O tratamento da acídia passa pela recomendação de jamais abandonar o local onde está, sob o pretexto que for. A pessoa deve se forçar a não dormir, a não se deixar tomar pelo torpor. A cura vem pela relação do indivíduo consigo próprio, e não com os outros. Um homem iluminado às vezes é necessário para a cura, mas mais como exceção. São imprescindíveis paciência, perseverança, esperança, arrependimento, compunção (as lágrimas que daí resulta são um poderoso remédio), lembrança da morte, temor a Deus. Recomenda-se também trabalho manual. Quanto à oração, deve-se lutar contra a tentação em abandoná-la, praticando regularmente a oração em salmos e, claro, a Oração de Jesus. Prostrações também são recomendadas, já que o corpo também comunica torpor à alma.

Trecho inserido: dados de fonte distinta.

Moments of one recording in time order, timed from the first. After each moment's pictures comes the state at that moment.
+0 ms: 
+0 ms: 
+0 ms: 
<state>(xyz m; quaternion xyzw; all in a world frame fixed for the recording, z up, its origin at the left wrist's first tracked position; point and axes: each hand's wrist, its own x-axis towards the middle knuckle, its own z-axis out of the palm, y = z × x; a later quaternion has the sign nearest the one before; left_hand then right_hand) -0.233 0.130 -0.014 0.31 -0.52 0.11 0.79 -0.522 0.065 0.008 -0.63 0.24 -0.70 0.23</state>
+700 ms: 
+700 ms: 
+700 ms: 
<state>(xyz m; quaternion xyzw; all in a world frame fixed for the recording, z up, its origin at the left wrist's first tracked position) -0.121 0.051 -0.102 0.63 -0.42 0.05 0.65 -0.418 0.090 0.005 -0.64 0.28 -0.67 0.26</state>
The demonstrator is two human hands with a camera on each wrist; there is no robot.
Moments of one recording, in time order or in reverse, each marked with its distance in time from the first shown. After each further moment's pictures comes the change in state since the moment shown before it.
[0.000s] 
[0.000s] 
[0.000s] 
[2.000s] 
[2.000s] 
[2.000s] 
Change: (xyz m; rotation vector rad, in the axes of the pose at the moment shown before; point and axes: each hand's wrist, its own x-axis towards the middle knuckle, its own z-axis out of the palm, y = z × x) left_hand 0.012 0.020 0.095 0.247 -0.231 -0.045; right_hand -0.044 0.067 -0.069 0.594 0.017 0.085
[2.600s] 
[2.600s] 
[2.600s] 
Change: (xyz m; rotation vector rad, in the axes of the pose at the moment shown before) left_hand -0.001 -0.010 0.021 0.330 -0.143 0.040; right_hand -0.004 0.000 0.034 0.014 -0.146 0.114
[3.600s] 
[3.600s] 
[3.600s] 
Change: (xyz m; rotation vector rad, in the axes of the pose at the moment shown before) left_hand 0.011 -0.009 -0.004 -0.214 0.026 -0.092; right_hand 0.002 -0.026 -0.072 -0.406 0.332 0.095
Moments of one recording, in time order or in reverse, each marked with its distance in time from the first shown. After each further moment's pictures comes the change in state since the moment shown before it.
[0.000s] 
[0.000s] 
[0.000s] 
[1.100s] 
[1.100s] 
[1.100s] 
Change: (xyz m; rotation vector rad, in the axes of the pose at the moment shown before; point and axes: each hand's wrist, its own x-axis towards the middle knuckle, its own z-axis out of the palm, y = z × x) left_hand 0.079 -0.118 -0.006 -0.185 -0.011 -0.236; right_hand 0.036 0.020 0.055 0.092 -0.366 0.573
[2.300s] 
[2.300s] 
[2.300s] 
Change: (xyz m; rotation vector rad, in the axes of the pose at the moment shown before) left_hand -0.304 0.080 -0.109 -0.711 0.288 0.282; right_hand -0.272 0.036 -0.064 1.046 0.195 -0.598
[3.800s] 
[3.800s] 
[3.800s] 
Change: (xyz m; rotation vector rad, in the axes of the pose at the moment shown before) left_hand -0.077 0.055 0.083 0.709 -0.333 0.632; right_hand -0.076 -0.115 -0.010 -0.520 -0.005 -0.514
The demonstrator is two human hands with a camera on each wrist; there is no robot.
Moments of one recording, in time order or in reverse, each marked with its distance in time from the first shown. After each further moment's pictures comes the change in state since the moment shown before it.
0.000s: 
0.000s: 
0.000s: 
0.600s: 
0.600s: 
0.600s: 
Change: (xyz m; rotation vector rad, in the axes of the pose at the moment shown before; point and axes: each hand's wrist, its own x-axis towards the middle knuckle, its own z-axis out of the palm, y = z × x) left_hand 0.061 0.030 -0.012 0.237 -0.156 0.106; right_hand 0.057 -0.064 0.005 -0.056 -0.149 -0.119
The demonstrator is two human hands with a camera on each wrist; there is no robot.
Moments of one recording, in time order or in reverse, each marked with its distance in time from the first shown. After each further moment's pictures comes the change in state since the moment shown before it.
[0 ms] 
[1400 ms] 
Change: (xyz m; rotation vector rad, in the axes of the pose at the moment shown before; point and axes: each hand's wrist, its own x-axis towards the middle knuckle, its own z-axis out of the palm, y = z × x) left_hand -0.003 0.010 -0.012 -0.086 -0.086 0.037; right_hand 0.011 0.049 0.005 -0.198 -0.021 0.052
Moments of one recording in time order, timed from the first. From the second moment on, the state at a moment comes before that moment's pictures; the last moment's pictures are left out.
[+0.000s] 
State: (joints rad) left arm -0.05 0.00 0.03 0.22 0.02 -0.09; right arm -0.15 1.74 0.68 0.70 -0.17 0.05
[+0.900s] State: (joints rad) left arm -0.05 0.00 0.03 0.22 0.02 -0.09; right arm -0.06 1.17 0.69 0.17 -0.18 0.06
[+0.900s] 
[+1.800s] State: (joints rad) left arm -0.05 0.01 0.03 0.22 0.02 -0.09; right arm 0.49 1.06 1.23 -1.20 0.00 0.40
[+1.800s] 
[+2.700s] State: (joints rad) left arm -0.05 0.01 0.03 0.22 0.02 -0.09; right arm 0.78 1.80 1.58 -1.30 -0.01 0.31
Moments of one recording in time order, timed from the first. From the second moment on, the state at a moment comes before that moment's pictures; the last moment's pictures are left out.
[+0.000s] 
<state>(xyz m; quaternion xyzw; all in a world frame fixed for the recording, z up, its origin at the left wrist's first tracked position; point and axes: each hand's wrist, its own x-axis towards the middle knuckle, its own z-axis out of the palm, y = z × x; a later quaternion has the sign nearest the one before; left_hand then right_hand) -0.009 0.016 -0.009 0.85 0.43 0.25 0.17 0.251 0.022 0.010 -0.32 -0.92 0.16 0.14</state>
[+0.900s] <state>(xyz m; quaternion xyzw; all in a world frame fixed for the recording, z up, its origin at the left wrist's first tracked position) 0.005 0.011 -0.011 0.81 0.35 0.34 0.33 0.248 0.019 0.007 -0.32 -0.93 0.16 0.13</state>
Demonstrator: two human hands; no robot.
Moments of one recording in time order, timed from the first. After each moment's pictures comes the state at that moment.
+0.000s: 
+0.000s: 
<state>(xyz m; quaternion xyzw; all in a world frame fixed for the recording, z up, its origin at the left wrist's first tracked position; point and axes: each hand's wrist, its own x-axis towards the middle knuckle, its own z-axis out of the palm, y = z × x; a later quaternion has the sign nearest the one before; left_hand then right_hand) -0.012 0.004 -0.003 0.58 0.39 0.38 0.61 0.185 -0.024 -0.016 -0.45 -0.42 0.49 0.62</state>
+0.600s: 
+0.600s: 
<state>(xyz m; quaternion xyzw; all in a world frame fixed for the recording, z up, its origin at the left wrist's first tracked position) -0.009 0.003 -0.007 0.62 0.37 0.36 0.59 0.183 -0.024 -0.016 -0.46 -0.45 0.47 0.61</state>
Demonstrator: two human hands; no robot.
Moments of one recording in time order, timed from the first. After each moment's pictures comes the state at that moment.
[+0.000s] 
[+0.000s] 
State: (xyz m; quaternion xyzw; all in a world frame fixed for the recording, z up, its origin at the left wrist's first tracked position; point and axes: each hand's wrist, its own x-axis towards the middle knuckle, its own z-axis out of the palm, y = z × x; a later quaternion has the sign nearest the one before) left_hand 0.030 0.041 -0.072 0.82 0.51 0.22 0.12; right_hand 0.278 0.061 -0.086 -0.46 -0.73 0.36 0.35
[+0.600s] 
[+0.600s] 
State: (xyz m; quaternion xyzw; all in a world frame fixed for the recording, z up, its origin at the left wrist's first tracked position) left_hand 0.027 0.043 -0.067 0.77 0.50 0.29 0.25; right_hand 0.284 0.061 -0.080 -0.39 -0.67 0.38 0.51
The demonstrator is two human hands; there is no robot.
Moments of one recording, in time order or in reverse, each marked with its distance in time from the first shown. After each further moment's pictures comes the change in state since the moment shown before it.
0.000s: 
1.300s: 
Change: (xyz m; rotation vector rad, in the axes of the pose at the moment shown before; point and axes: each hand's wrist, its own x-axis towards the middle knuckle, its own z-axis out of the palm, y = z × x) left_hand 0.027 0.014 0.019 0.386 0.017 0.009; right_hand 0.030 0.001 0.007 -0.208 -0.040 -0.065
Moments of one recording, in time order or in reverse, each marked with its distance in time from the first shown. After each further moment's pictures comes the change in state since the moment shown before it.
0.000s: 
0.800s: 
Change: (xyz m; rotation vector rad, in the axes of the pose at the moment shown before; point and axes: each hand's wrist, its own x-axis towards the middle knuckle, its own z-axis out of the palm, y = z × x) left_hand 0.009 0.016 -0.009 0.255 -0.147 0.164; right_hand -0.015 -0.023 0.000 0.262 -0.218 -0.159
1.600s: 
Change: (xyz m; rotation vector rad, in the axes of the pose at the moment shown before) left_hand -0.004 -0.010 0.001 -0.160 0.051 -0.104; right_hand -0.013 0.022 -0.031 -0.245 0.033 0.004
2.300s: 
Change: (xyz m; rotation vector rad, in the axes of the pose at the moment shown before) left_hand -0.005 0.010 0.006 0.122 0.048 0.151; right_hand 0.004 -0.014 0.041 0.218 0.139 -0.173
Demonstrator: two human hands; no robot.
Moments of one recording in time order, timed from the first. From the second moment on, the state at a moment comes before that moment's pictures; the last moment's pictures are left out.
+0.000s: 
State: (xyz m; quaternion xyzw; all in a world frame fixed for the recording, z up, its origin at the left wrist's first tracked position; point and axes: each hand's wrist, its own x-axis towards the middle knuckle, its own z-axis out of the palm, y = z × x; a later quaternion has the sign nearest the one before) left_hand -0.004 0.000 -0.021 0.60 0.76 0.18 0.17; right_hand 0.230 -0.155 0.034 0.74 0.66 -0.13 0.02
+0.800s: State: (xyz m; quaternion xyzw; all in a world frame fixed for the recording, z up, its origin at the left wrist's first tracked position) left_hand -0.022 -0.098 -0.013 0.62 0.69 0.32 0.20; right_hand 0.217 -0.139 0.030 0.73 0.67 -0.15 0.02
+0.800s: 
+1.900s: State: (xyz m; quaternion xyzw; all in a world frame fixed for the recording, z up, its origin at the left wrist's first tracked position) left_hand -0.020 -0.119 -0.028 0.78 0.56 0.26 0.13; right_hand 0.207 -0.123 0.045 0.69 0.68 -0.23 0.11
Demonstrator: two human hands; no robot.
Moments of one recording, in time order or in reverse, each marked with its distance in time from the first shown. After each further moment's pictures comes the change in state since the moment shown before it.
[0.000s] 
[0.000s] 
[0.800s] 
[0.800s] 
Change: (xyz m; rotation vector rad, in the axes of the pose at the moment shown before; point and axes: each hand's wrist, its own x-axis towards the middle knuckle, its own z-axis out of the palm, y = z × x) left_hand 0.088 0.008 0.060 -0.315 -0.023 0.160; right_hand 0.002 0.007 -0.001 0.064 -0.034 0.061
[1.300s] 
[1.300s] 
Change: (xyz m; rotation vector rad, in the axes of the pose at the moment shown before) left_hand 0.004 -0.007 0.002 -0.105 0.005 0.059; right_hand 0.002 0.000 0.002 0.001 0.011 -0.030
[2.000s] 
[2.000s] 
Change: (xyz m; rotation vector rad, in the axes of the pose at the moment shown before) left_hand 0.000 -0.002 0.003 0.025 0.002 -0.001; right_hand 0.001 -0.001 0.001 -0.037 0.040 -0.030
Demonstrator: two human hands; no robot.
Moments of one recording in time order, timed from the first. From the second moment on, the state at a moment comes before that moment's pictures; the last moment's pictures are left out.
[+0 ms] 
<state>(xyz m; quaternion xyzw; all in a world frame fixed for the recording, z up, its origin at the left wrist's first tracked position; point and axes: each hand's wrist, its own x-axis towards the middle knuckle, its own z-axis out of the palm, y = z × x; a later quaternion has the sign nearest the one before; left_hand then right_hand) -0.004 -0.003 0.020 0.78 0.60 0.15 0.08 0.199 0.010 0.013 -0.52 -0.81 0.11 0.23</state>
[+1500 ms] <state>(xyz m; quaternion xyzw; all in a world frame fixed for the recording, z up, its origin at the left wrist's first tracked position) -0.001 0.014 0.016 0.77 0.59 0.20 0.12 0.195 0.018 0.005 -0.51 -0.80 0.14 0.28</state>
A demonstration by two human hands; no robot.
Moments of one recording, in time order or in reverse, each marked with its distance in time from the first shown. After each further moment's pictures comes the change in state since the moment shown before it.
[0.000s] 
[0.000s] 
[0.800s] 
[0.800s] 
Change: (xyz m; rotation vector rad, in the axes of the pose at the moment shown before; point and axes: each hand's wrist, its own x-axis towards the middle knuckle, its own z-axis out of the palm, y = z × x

Por fim, cabe recomendar que todos os diagnósticos e curas devem ser empreendidas dentro de um ambiente cristão ortodoxo e, mesmo assim, com pais espirituais que sejam experientes e treinados para "ler" o estado psíquico do doente e conduzí-lo a uma cura real. Nenhum conselho ou prática deve ser adotado sem levar em conta esta ressalva, sob pena do doente piorar ainda mais seu estado, seja ele de origem somática, demoníaca ou espiritual.